What to do:
Look below for the line containing "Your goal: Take" and the line containing "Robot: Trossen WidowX"; repeat exactly those two lines and all lines between them, and nothing else.

____________________

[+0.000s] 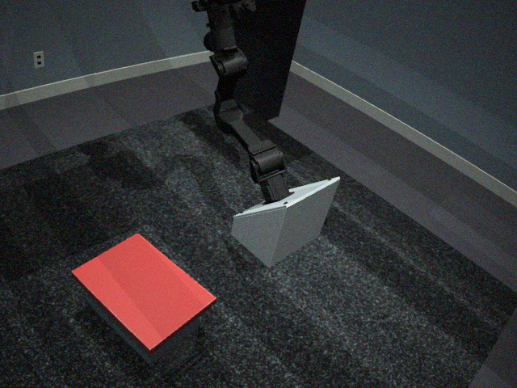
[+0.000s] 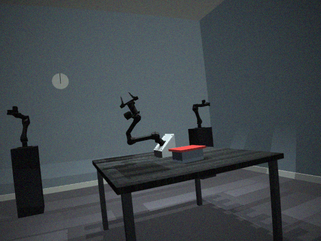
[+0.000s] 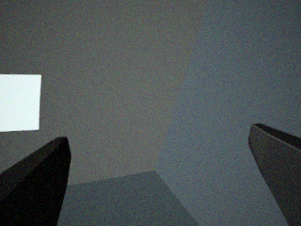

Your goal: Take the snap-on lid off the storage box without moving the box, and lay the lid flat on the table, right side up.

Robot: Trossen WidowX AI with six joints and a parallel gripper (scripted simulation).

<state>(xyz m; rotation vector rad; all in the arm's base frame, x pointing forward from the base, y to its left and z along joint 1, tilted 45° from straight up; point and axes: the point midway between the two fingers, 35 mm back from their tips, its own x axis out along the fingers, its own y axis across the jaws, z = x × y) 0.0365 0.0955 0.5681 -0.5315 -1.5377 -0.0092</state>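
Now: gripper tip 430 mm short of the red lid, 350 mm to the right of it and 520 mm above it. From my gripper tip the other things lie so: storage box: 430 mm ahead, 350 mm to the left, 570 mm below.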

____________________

Written solution:
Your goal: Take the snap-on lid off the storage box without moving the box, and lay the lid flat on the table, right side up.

Robot: Trossen WidowX AI with six joints and a parallel gripper (scripted simulation).

The answer given is complete as it stands.